La lettera
Firenze, la cultura e il ruolo coperto dal teatro del Maggio
Carissimo direttore, leggo sul Corriere Fiorentino di domenica 14 giugno lo sprezzante e sommario giudizio di Stefano Passigli sulla presenza del Maggio Musicale nella cultura fiorentina perché il Maggio avrebbe iniziato dagli Anni ‘50 «un lungo declino». Un affermazione provocatoria per la onorabilità e la professionalità di tutti quelli che, da quegli anni, hanno dedicato al Maggio intelligenza ed energie.
Ad incominciare proprio dagli Anni ’50: quando il Maggio di Gui, di Siciliani e di Mitropoulos e della Callas, realizzò quella straordinaria «Rossini Renaiscence» così apprezzata in Italia e in tutta Europa.

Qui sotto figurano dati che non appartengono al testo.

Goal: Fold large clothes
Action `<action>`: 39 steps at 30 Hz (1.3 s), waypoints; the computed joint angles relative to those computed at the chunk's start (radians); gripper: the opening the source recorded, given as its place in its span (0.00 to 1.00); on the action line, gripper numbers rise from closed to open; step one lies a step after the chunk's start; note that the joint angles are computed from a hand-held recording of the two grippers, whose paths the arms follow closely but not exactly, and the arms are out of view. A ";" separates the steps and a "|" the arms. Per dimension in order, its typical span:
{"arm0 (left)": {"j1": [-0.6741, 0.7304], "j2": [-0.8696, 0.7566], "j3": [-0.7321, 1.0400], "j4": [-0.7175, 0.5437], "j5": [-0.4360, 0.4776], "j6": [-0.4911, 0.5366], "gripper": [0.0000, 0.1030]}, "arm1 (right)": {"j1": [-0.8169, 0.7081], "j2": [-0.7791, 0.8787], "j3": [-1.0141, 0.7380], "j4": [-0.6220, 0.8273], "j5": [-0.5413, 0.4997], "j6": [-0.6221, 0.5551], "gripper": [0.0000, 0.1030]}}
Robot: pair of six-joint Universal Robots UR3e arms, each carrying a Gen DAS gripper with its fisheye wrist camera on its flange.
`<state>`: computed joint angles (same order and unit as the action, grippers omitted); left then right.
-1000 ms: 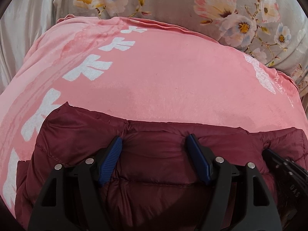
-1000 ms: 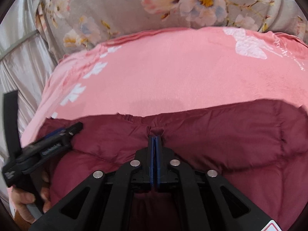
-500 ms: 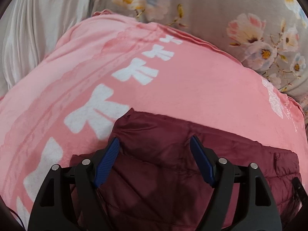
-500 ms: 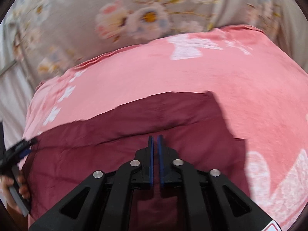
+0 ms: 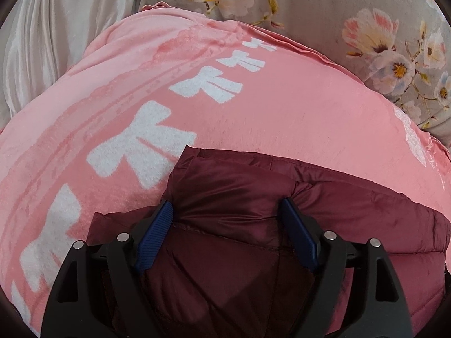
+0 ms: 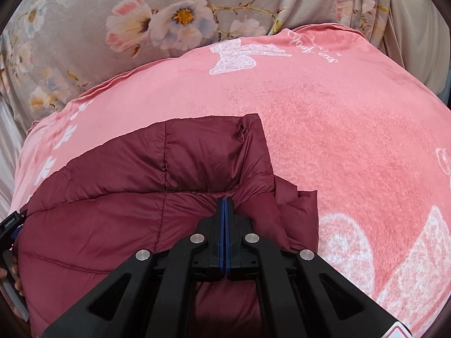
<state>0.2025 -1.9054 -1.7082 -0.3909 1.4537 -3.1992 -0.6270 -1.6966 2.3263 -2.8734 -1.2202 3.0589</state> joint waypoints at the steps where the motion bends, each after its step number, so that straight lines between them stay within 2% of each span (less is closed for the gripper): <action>1: 0.000 -0.002 0.002 -0.002 0.001 0.001 0.76 | 0.000 -0.001 0.001 -0.002 -0.001 0.001 0.00; 2: 0.000 -0.003 0.003 -0.004 -0.001 0.001 0.76 | 0.016 -0.014 0.006 -0.016 -0.029 0.015 0.01; 3: 0.001 -0.003 0.005 -0.008 -0.003 0.001 0.76 | 0.025 -0.051 0.017 -0.011 -0.043 0.020 0.08; 4: 0.005 0.000 0.006 -0.014 -0.011 0.002 0.76 | 0.021 -0.130 0.039 0.022 -0.012 0.021 0.12; 6: 0.025 0.032 -0.009 -0.029 -0.042 0.003 0.76 | 0.024 -0.313 0.073 0.130 0.073 0.013 0.12; 8: 0.083 0.134 -0.087 -0.044 -0.122 -0.002 0.77 | 0.104 -0.412 0.066 0.206 0.077 0.018 0.12; 9: 0.117 0.190 -0.127 -0.062 -0.166 -0.003 0.81 | 0.147 -0.446 0.065 0.231 0.077 0.027 0.12; 11: 0.206 0.327 -0.207 -0.152 -0.270 0.025 0.84 | 0.262 -0.475 0.065 0.245 0.062 0.061 0.11; 17: 0.422 0.606 -0.370 -0.415 -0.392 0.200 0.84 | 0.552 -0.441 0.089 0.190 -0.077 0.190 0.11; 20: 0.544 0.695 -0.434 -0.558 -0.470 0.295 0.84 | 0.626 -0.432 0.096 0.190 -0.132 0.221 0.11; 25: 0.681 0.786 -0.508 -0.765 -0.545 0.431 0.84 | 0.686 -0.394 0.108 0.162 -0.191 0.238 0.11; 30: 0.679 0.846 -0.556 -0.756 -0.543 0.457 0.87 | 0.699 -0.366 0.137 0.123 -0.211 0.234 0.11; 36: 0.669 0.834 -0.547 -0.771 -0.563 0.449 0.89 | 0.808 -0.260 0.135 0.008 -0.352 0.216 0.11; 38: 0.655 0.828 -0.536 -0.786 -0.567 0.451 0.81 | 0.801 -0.259 0.132 0.011 -0.348 0.211 0.11; 39: 0.644 0.824 -0.528 -0.794 -0.567 0.452 0.71 | 0.794 -0.270 0.137 0.012 -0.341 0.209 0.11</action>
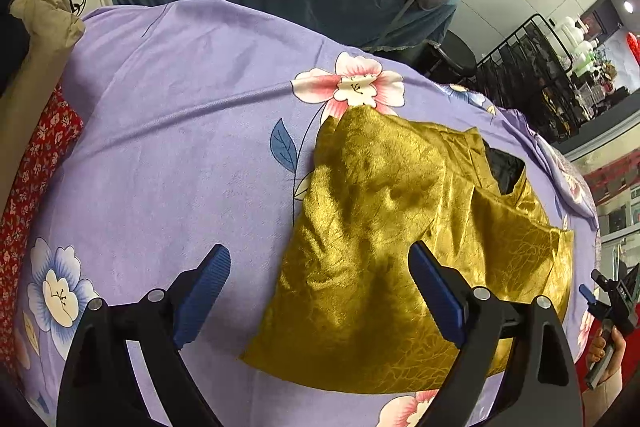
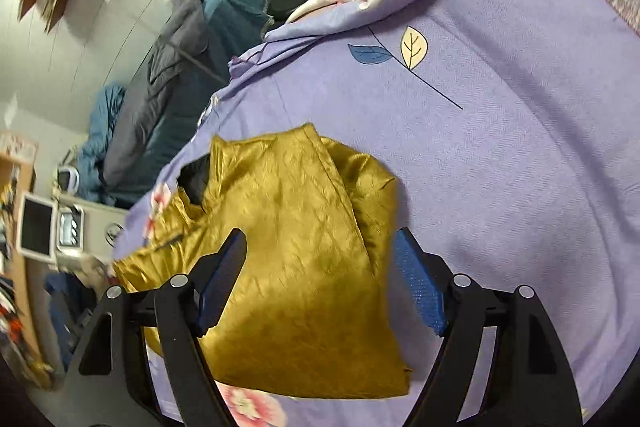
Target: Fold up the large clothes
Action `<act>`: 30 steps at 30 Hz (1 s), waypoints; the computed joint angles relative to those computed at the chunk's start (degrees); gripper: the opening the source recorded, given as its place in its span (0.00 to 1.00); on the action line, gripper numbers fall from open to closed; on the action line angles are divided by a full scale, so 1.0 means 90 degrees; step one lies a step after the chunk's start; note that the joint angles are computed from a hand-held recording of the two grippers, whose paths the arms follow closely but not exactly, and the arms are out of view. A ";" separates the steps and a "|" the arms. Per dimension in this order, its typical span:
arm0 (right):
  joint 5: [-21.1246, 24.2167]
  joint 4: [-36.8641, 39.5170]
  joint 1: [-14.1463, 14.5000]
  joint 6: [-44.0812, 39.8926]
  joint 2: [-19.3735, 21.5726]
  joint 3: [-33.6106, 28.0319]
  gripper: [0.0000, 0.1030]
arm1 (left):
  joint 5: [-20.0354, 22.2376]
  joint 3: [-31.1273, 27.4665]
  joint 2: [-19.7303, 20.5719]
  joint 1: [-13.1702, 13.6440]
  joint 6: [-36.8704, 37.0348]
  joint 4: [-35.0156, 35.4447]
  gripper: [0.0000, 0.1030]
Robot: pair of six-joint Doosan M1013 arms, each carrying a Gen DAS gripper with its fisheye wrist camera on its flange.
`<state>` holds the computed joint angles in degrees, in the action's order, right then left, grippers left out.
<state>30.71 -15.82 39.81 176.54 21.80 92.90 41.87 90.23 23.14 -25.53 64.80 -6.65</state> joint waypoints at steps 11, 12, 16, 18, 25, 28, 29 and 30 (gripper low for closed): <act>0.0037 0.0457 -0.0003 -0.0977 0.0368 -0.0185 0.71 | 0.0361 -0.0393 0.0461 -0.0096 0.0793 -0.0276 0.81; 0.0082 0.0549 -0.0002 -0.1173 0.0428 -0.0276 0.61 | 0.0398 -0.0464 0.0509 -0.0127 0.1009 -0.0359 0.70; 0.0739 0.0830 0.0028 -0.2219 0.0665 -0.0785 0.10 | 0.0613 -0.0767 0.0646 -0.0280 0.1533 -0.0055 0.16; 0.0958 0.0310 0.0065 -0.1856 0.0656 -0.0869 0.08 | 0.0555 -0.0881 0.0663 -0.0347 0.1435 0.0376 0.10; 0.1530 -0.0650 -0.0036 -0.0951 0.0689 -0.1091 0.07 | 0.0515 -0.1718 0.1080 -0.0373 0.1029 0.1114 0.08; 0.1974 -0.0683 -0.0053 -0.1015 0.0841 -0.1263 0.07 | 0.0781 -0.2129 0.1409 -0.0469 0.0769 0.1443 0.08; 0.2077 -0.0676 -0.0070 -0.0952 0.0884 -0.1285 0.07 | 0.0886 -0.2235 0.1513 -0.0492 0.0702 0.1491 0.08; 0.2152 -0.0638 -0.0092 -0.0891 0.0920 -0.1285 0.07 | 0.1023 -0.2347 0.1620 -0.0501 0.0683 0.1494 0.08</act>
<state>50.08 -21.56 38.99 168.52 30.08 81.34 51.07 69.11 37.71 -30.03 70.95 6.80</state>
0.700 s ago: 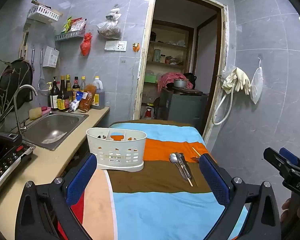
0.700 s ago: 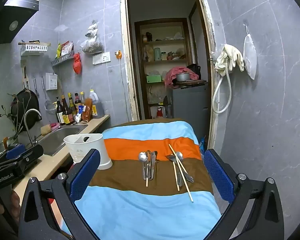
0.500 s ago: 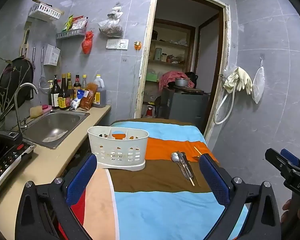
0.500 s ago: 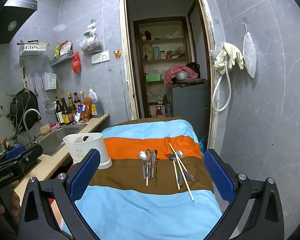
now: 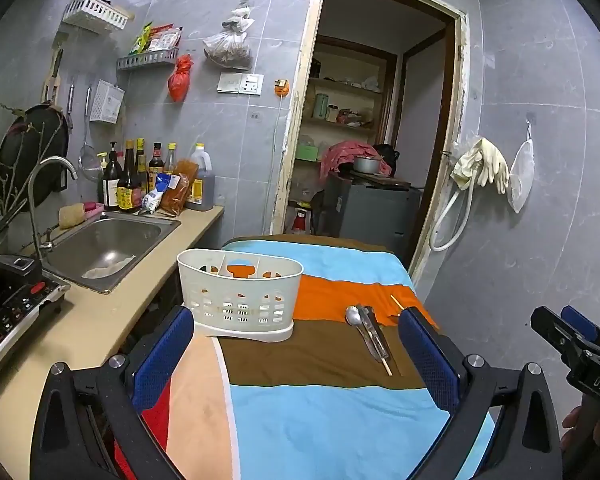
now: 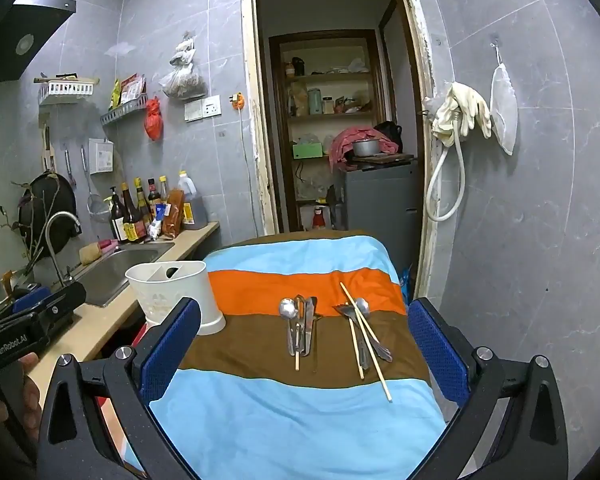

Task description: Organize utensils

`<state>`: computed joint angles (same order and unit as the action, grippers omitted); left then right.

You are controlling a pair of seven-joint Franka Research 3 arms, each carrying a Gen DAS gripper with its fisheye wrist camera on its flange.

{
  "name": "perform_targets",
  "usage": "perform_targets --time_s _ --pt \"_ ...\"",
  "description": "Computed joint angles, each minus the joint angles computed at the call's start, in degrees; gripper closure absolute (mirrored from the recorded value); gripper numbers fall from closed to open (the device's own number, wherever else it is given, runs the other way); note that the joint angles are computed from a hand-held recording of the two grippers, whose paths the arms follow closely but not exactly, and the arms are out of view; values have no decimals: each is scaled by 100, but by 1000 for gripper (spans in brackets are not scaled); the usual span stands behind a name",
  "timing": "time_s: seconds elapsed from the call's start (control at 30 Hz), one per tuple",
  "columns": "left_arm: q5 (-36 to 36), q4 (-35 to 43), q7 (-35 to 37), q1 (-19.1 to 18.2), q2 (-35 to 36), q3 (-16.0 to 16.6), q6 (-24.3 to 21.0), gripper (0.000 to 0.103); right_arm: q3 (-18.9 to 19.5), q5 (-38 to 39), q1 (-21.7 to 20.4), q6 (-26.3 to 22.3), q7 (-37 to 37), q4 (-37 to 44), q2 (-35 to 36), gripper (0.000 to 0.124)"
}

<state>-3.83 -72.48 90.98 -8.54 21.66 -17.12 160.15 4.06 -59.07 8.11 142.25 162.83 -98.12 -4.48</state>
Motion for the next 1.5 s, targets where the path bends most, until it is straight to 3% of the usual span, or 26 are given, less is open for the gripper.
perform_targets --time_s 1.5 --pt "45 61 -55 -13 64 -5 32 0 23 26 17 -1 20 -16 -35 22"
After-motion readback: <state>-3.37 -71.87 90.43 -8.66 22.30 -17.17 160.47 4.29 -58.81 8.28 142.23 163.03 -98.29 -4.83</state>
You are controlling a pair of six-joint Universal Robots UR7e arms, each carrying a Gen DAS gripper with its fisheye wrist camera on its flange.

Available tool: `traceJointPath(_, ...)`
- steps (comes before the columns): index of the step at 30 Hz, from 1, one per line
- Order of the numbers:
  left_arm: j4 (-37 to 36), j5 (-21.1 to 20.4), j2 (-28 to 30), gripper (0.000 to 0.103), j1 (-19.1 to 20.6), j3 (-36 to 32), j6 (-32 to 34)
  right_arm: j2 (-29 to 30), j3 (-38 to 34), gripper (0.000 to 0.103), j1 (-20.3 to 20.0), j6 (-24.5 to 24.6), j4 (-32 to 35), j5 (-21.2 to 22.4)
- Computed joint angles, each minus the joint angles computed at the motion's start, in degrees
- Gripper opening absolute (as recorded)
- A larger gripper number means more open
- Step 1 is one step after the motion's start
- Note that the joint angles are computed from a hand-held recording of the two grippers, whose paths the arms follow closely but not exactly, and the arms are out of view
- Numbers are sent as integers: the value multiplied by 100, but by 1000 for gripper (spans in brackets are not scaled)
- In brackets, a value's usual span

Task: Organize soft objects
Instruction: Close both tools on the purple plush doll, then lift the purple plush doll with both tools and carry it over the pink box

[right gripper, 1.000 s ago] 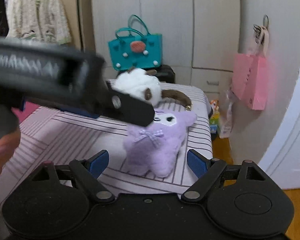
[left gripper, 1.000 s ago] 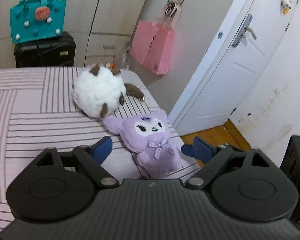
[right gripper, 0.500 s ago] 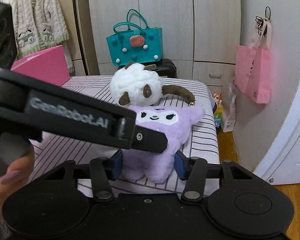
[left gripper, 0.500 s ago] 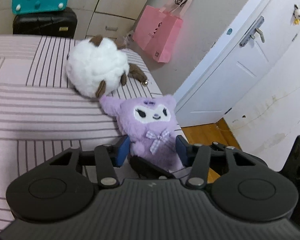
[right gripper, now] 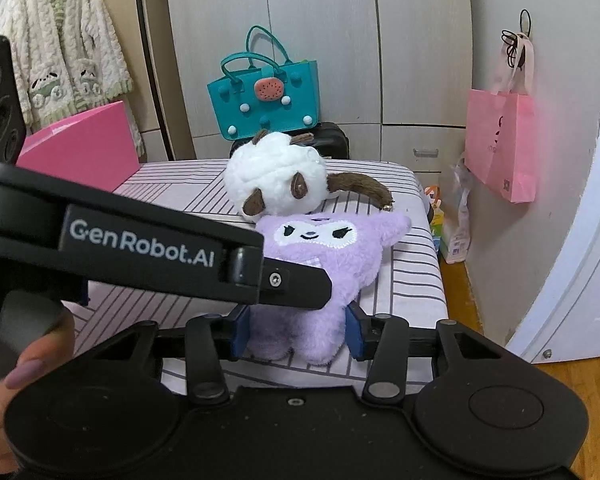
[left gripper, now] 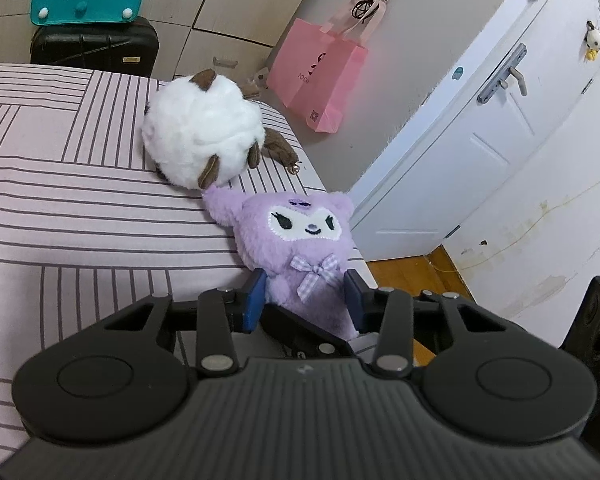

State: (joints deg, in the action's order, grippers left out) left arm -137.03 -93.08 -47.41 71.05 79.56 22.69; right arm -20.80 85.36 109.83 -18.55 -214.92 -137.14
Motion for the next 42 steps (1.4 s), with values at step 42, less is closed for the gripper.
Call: traceJointPath(42, 1744, 487, -1205, 40, 249, -147, 283, 126, -443, 51, 868, 1301, 2089, 261)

Per continuare con gli Anni Sessanta con Roman Vlad, Bartoletti e i Maggi sull’espressionismo e gli anni successivi di Alberti; di Muti, di Bogianckino; quelli di Mehta, di Ronconi, di Pizzi e di Mazzonis. Una lunga storia che portò il Teatro del Maggio, la sua orchestra ed il suo coro a poter competere, ancora agli inizi del nuovo millennio, con teatri, come la Scala, ben altrimenti dotati di tradizione e finanze. Un attacco gratuito e fuori luogo, mi sembra, che stupisce provenendo da chi, come Passigli, ha frequentato per anni la musica fiorentina come presidente degli «Amici della Musica» e dovrebbe, perciò sapere che ben altre sono le debolezze di Firenze. Almeno nel mondo della musica.
Ti chiedo scusa, dello sfogo non reprimibile e ti saluto con la amicizia che sai.